Copy out the listing that follows exactly, dropping every picture.

------ STORED DATA ------

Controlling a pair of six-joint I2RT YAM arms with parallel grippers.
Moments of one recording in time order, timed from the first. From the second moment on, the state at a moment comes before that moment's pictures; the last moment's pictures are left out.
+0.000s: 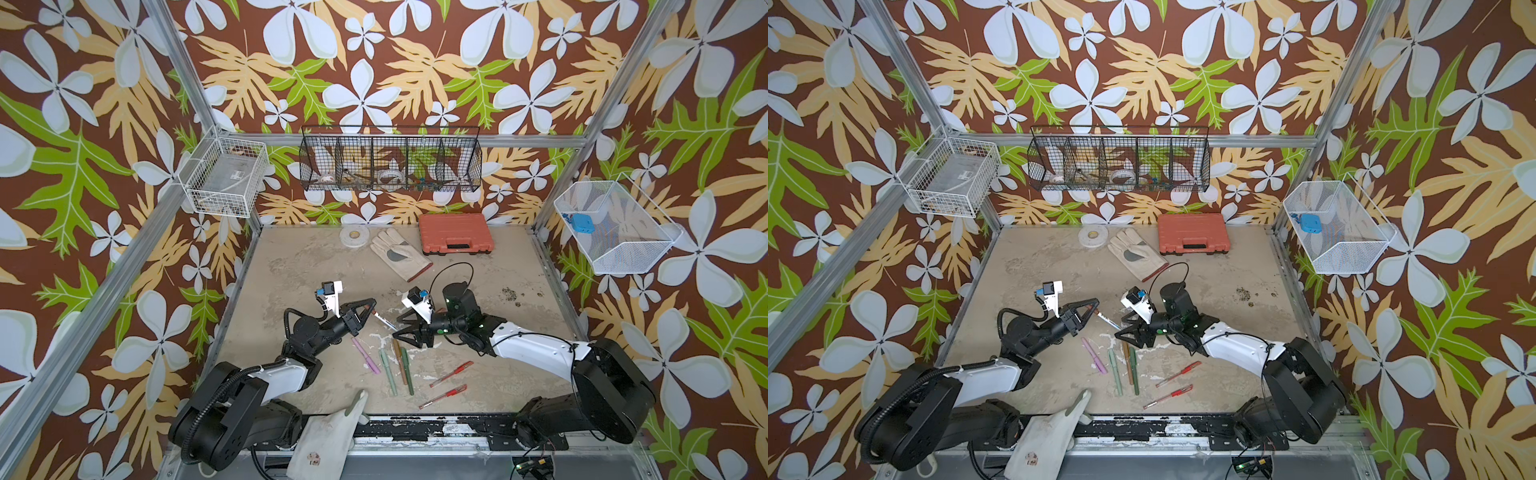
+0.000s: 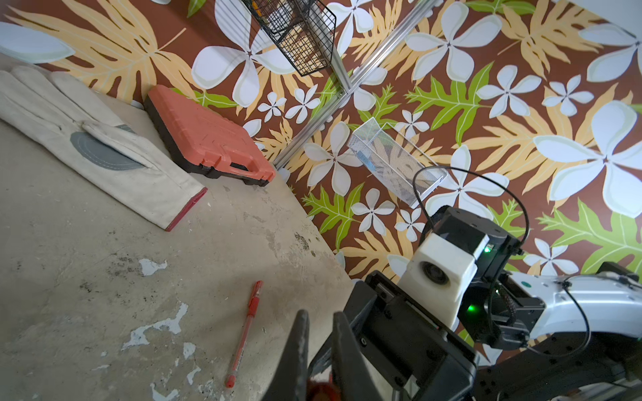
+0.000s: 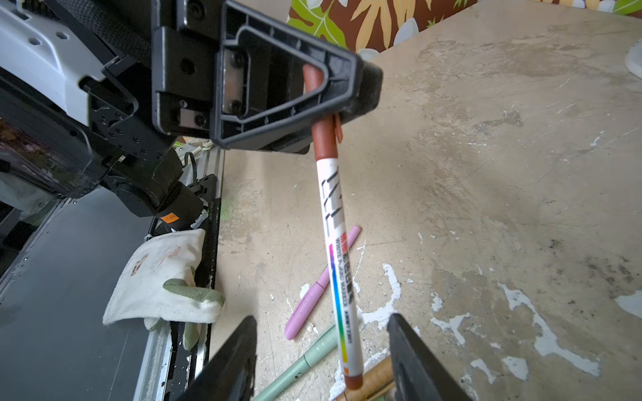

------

◆ **OUTPUT OF THE EXERCISE**:
Controlling a pair of six-joint I2RT YAM arms with parallel grippers.
Moments of one recording in time order, timed from the first. From the second moment on, the state at a moment comes before that moment's pictures; the last moment's pictures are left out.
+0.000s: 
+0.000s: 
+0.000s: 

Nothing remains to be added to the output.